Big Basin is the successor to our Big Sur GPU server, which we announced in late 2015. Big Sur was the first widely deployed, high-performance AI compute platform in our data centers, and it continues to be used for training research. With Big Basin, we can train machine learning models that are 30 percent larger because of the availability of greater arithmetic throughput and a memory increase from 12 GB to 16 GB. This enables our researchers and engineers to move more quickly in developing increasingly complex AI models that aim to help Facebook further understand text, photos, and videos on our platforms and make better predictions based on this content.

Modular, more scalable design

Since the deployment of Big Sur in our data centers, we have gathered valuable feedback from our Applied Machine Learning (AML), Facebook AI Research (FAIR), and infrastructure teams around serviceability, reliability, performance, and cluster management. We have incorporated these learnings into the Big Basin design.

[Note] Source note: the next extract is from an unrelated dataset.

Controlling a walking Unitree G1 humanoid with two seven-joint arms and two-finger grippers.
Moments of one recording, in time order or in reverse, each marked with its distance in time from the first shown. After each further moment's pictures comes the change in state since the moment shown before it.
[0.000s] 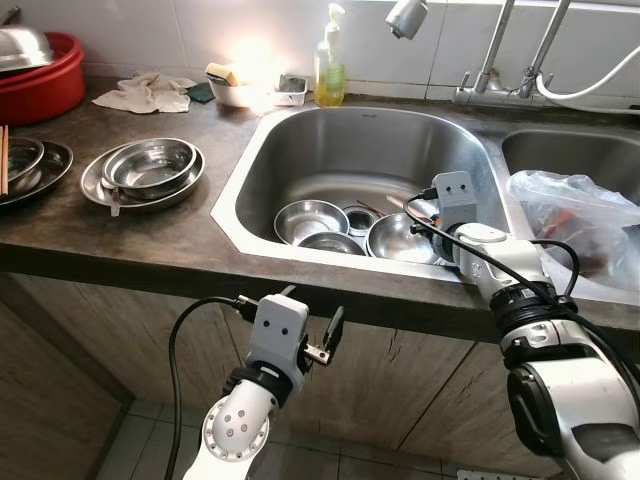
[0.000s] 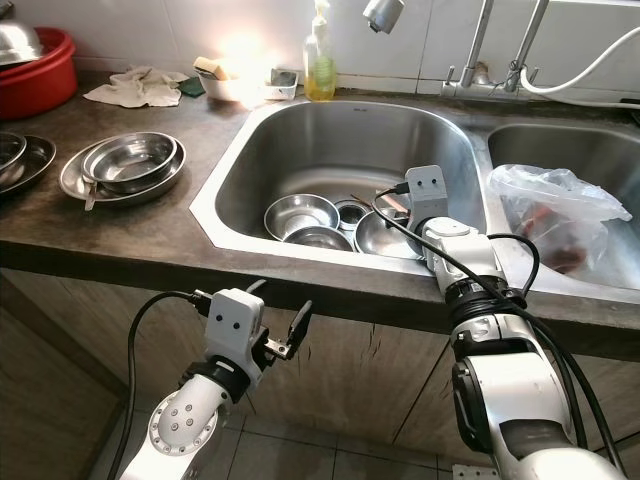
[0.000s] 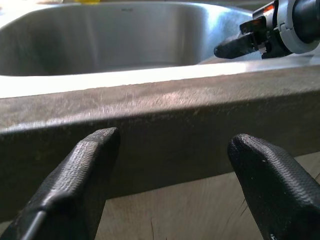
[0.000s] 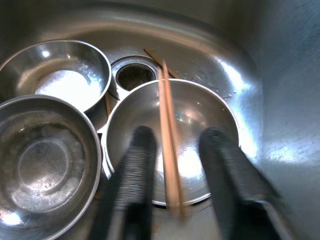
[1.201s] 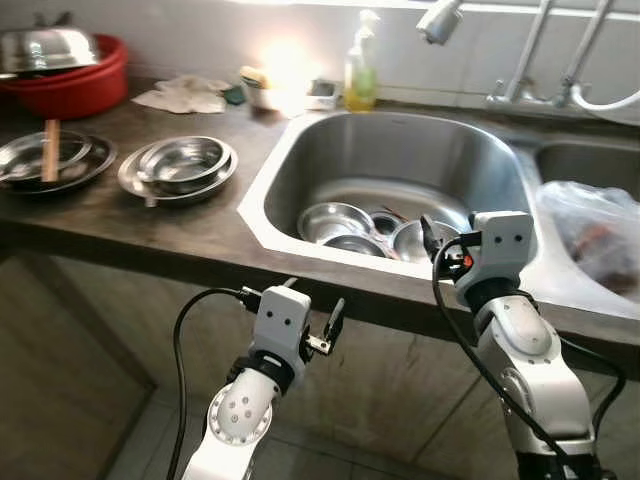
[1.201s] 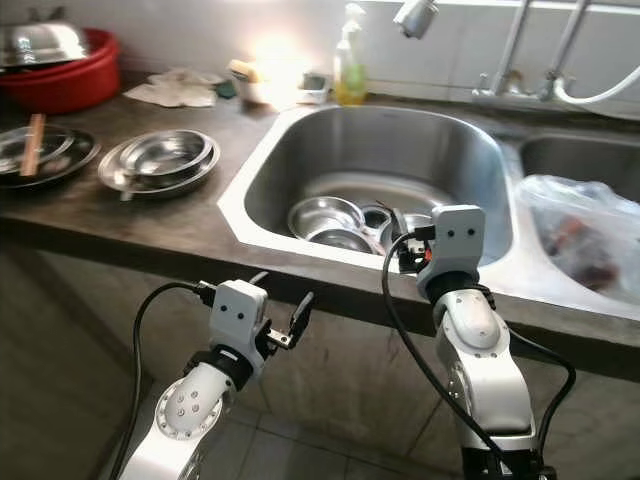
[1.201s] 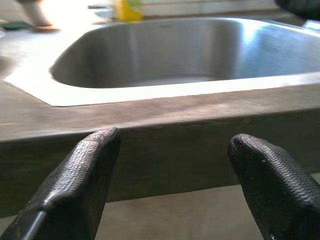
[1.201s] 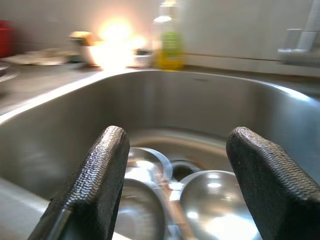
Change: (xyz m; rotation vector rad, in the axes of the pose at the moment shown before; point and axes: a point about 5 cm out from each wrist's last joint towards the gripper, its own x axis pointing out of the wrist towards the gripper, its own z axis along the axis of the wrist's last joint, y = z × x) left arm 0.017 0.008 0.003 0.027 -0.038 0.009; right arm -0.106 0.033 -0.036 0.037 -0.530 -0.016
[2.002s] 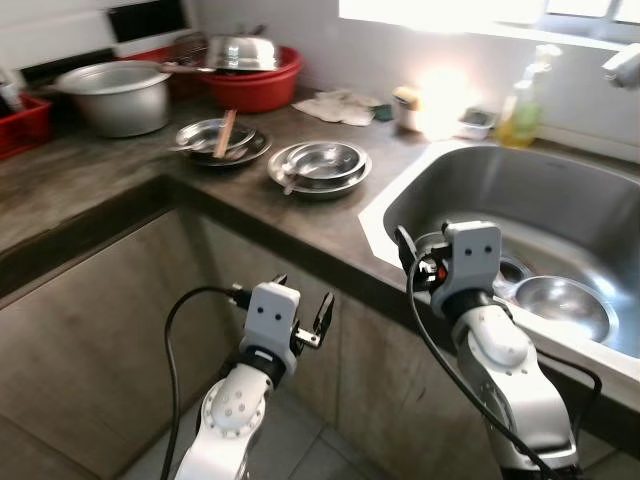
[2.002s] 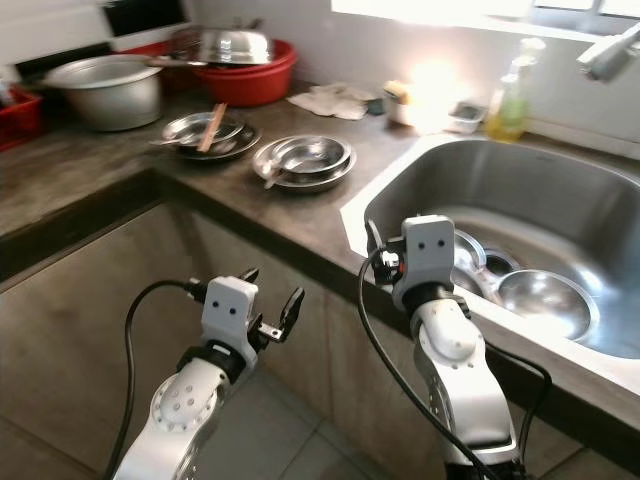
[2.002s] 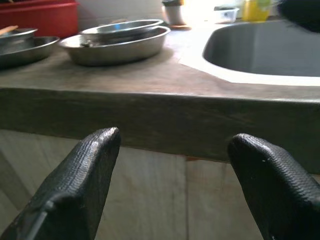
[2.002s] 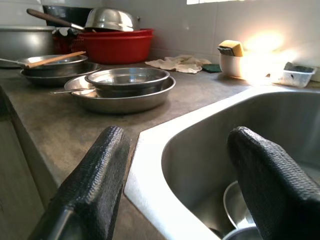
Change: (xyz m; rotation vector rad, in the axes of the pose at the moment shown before) left arm 0.003 -0.003 -0.003 -0.007 -0.008 -0.001; right arm -0.001 0.007 -0.003 -0.018 0.010 0.006
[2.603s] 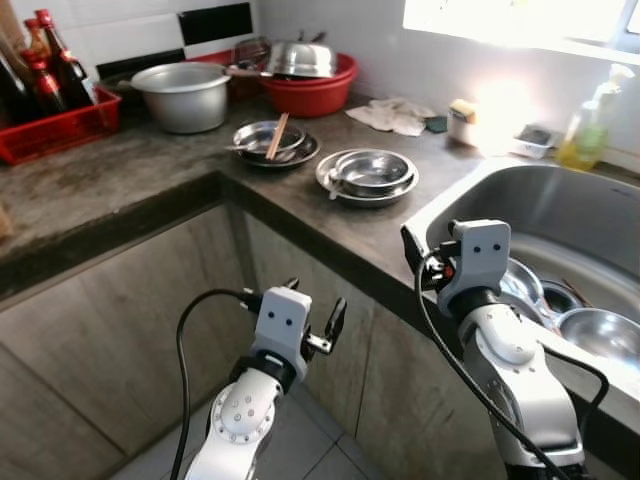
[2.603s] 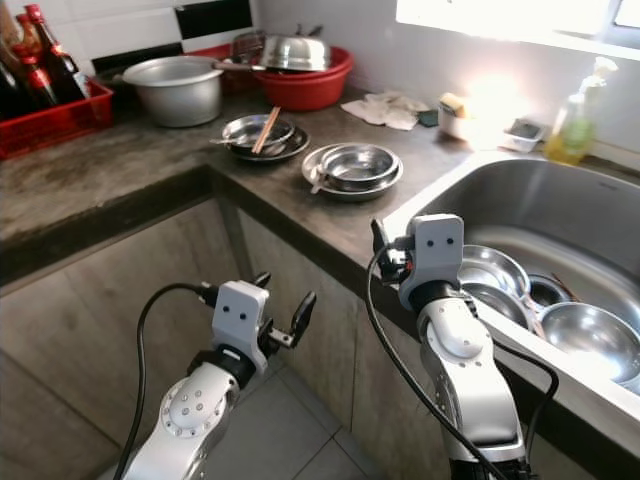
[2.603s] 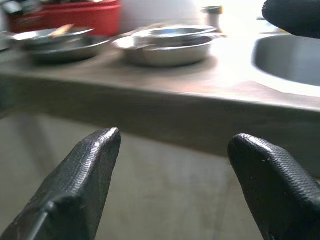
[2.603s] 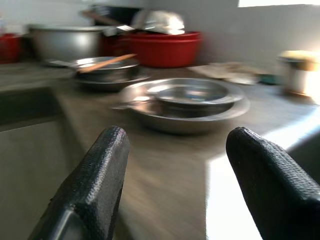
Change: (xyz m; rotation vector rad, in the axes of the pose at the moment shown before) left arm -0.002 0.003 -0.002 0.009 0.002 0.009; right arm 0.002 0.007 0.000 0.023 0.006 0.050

Modularity was a major design focus when developing Big Basin. We designed the system to allow for the disaggregation of the CPU compute from the GPUs, which enables us to leverage and connect existing OCP components and integrate new technology when necessary. For the Big Basin deployment, we are connecting our Facebook-designed, third-generation compute server as a separate building block from the Big Basin unit, enabling us to scale each component independently.

Our new Tioga Pass server platform will also be compatible with Big Basin. This will lead to increased PCIe bandwidth and performance between the GPUs and the CPU head node. The GPU tray in the Big Basin system can be swapped out for future upgrades and changes to the accelerators and interconnects. The connection between the head node and GPUs is managed using external PCIe cables similar to Facebook's Lightning NVMe storage hardware. In this case, Big Basin behaves like a JBOD — or as we call it, JBOG, “just a bunch of GPUs.”

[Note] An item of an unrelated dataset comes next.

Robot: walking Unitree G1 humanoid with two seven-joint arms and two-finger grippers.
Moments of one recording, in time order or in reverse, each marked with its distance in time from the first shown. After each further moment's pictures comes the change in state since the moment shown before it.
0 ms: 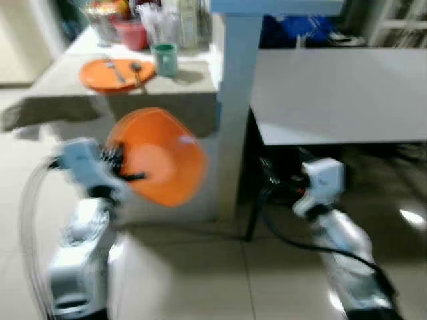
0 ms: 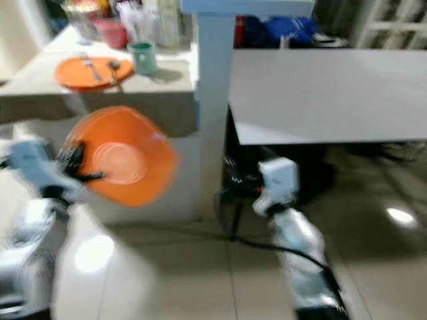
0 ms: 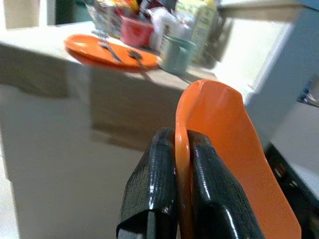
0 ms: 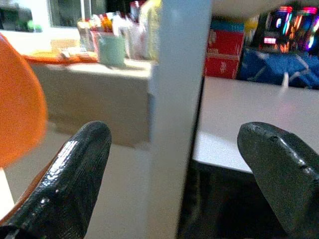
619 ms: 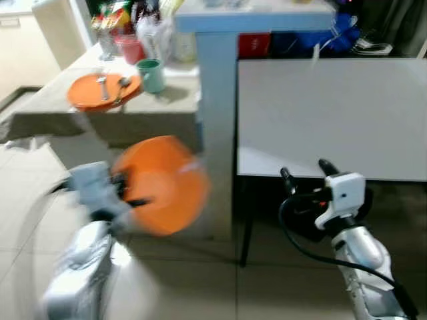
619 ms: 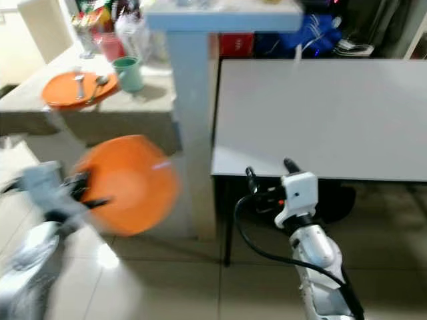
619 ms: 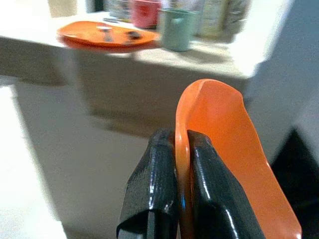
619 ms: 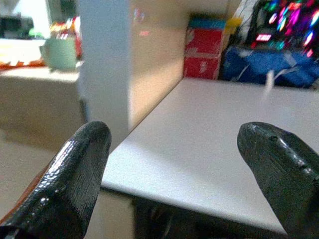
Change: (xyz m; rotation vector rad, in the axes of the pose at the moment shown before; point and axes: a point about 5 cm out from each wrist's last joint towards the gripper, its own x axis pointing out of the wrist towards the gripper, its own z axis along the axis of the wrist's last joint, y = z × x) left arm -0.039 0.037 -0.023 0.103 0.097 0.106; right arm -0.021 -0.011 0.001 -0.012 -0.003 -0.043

With a disaggregated design, we are able to further improve the serviceability and thermal efficiency of the system. Big Basin is split into three main sections: the accelerator tray, the inner chassis, and the outer chassis. With a fully toolless design, the GPUs can be serviced in-rack using integrated sliding rails. By utilizing existing Facebook infrastructure tooling and hardware components, our technicians are able to further reduce the operational complexity and downtime during repairs. Furthermore, due to the disaggregated design, the GPUs are now positioned directly in front of the cool air being drawn into the system, removing preheat from other components and improving the overall thermal efficiency of Big Basin.

Higher performance and more-capable GPUs

Built in collaboration with our ODM partner QCT (Quanta Cloud Technology), the current Big Basin system features eight NVIDIA Tesla P100 GPU accelerators. These GPUs are connected using NVIDIA NVLink to form an eight-GPU hybrid cube mesh — similar to the architecture used by NVIDIA's DGX-1 system. This setup, combined with the NVIDIA Deep Learning SDK, utilizes this new architecture and interconnects to improve deep learning training across all GPUs.

Compared with Big Sur, Big Basin will bring us much better gain on performance per watt, benefiting from single-precision floating-point arithmetic per GPU increasing from 7 teraflops to 10.6 teraflops. Half-precision will also be introduced with this new architecture to further improve throughput.

Larger models and faster training times

As mentioned above, Big Basin can train models that are 30 percent larger because of the availability of greater arithmetic throughput and a memory increase from 12 GB to 16 GB. In tests with the popular image classification model ResNet-50, we were able to reach almost 100 percent improvement in throughput compared with Big Sur, allowing us to experiment faster and work with more complex models than before.

We believe open collaboration helps foster innovation for future designs, putting us all one step closer to building complex AI systems that will ultimately help us build a more open and connected world. The design specifications for Big Basin are publicly available through the Open Compute Project, and a comprehensive set of hardware design files will be released shortly.